BORMANN: In a football-mad country called Iraq, the young professionals from the Zura Club are taking a body count. The squad is together for the first time since the war. The coaching staff are thanking God that the team actually survived. For these young men, the end of the regime is the best sporting news in decades. The nation might be free from Saddam Hussein, but better still, Iraqi football is also free from its chief administrator, Uday, eldest son of Saddam.

LAITH HUSSEIN, IRAQI FOOTBALLER: If the team is lose, he would put the team in the jail or he cut hair. Sometimes he slapped some player. That's what he do.

BORMANN: So Uday would slap the player?

LAITH HUSSEIN: Not Uday, but the bodyguard.

BORMANN: Laith Hussein - 100 international games for his country over 16 years, sporadic poor form, punishment and jail in 1986, '88, '89, '98 and 2000. What effect did that have on your performance? Did you play differently next week?

LAITH HUSSEIN: Sure, sure. I play very well.

BORMANN: Uday Saddam Hussein was a media baron, businessman and all-round thug under his father's regime and unfortunately for Iraqi sport, a football fanatic.
When the Americans started bombing, this was one of the first places they hit. The Iraqi Olympic committee was a sham. Linked to the international organisation, it was from here Uday controlled all Olympic sports and football as well.
Hisham Mohammed is one of Iraqi's most prolific strikers and when he was offered a contract to play in the Gulf states, Uday only let him go on the condition he would get a 40 percent cut of his salary. But Hisham still had to make himself available for Iraq for those dreaded internationals.

HISHAM MOHAMMED, IRAQI FOOTBALLER: Whenever we played, our mind was concentrating on not losing any opportunity. During the game I was just thinking about the punishment.

BORMANN: This was where Hisham ended up after a bad game - Radwanya prison. After losing to Japan at the Asian championships two years ago, he and the rest of the team spent 16 days here. It was Uday's private jail for poor-performing athletes. A place where their heads would be shaved, where athletes would suffer water torture and have to undergo back-breaking training for 12 hours a day. Uday's interest extended beyond football when it came to the Olympic Games. Maysa Matrood is Iraq's fastest woman over 10,000 metres. At the Sydney Olympics, she was one of only four athletes from Iraq.

BORMANN: So this is Sydney?

MAYSA MATROOD: Yeah, Sydney.

BORMANN: A group of Iraqi Australians raised money and were planning to give each of the struggling athletes US$3,000. Instead, it went straight back to Baghdad.

MAYSA MATROOD, IRAQI ATHLETE: Of course the Olympic committee took the money. Not only this time, but in Athens and the World Cup championships. They said they would give each player U.S. $1,000, but we got nothing.

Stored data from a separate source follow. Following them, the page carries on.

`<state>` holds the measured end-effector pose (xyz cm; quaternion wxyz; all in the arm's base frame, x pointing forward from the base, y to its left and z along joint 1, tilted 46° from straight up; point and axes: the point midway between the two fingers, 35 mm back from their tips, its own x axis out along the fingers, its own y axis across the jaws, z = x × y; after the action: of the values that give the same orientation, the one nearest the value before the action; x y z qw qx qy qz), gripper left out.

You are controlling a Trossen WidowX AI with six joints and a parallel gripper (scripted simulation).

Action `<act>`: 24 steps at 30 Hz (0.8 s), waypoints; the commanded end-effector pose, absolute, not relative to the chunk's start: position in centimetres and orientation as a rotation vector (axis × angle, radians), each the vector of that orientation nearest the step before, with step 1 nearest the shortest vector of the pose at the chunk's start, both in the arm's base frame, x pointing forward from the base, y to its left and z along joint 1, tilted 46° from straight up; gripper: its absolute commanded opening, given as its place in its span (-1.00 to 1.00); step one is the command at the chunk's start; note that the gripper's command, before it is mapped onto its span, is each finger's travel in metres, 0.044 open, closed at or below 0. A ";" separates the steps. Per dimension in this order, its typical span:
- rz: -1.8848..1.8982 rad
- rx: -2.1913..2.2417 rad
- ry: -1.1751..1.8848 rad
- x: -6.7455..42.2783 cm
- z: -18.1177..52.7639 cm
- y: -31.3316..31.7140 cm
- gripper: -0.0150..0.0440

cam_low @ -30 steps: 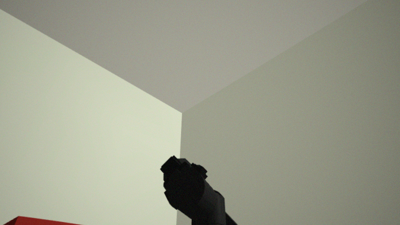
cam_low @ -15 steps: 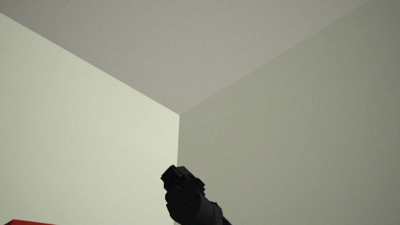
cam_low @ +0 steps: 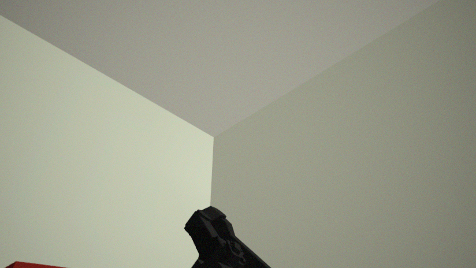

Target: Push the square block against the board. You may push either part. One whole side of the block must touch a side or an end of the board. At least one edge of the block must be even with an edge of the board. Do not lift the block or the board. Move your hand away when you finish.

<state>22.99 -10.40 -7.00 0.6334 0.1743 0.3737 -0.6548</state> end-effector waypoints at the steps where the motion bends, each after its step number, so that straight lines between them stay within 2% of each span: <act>1: -1.497 0.382 0.859 22.4 -7.8 -11.2 -0.49; 24: -1.495 0.386 0.862 21.8 -9.8 -9.1 -0.49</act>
<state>22.26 -9.45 -9.11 0.6398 0.1666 0.3703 -0.6525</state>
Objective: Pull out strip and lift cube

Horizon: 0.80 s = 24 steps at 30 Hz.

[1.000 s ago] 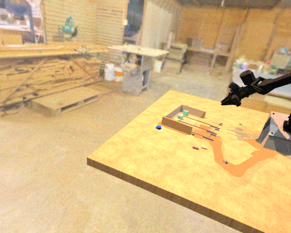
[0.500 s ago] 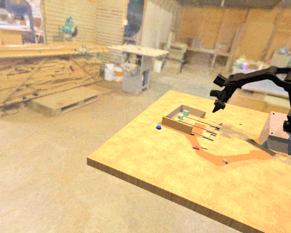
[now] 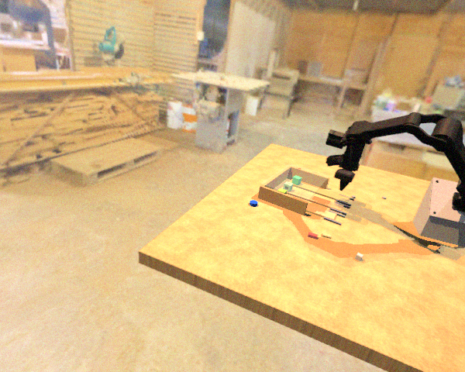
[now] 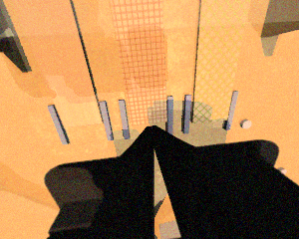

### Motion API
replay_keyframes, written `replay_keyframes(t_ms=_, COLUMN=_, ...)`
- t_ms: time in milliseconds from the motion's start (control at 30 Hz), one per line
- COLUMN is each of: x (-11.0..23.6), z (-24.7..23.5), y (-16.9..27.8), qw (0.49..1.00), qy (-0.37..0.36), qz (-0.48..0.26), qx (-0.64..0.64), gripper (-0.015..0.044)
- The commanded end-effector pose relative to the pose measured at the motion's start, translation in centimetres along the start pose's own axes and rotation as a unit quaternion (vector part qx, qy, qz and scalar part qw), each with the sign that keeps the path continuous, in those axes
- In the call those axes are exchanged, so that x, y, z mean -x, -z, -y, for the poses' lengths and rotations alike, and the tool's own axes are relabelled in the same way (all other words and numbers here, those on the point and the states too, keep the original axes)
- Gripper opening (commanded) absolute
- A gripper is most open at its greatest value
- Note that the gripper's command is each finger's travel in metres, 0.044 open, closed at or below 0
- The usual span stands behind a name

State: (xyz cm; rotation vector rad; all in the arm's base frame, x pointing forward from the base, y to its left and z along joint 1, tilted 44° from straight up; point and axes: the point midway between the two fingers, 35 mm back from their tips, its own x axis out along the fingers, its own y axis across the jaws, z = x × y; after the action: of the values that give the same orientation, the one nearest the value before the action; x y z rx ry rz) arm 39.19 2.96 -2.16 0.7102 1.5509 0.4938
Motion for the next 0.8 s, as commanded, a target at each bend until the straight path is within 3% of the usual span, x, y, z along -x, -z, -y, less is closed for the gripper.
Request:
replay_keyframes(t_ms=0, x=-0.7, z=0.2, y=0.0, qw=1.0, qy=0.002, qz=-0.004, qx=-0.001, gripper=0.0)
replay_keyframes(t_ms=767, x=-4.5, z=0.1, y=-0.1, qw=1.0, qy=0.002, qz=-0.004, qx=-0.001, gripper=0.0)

BORMANN: Maysa Matrood is so disillusioned with sport she's retired from the running and taken the veil. Uday revelled in the humiliation of all of his sporting stars, even the greatest. Ahmed Radhi is perhaps Iraq's best ever footballer -- national team captain for seven years and World Cup goal scorer in 1986. His every public appearance warrants crowd control. But even the best can put in a poor game. Ahmed Radhi's career stats include three jailings and two shavings.

AHMED RADHI, IRAQI FOOTBALLER: Always when we lose
maybe we are in the other country, we have a game or championship. When we lose this game, we are always speaking about how they punished us when we return to Baghdad.

BORMANN: When Ahmed Radhi won a US$30,000 contract to play in Qatar, Uday wanted every cent before he'd allow his star player to leave the country. Instead, Ahmed handed over US $5,000 and his US$25,000 car. In this shattered city, a kick in the park is about all these men and boys have left to do. Iraq's professional footballers were recruited from these suburbs. They played for Iraq and endured punishment from Uday because football was the only opportunity they ever had.

LAITH HUSSEIN: I feel is very good the future. For me and for all the player. Maybe go play outside. All the player we go to make contracts with any country.

BORMANN: Laith's mentor too is talking of a new future for football in Iraq. The old regime did not know about sport Ahmed Radhi told his players. They didn't really care.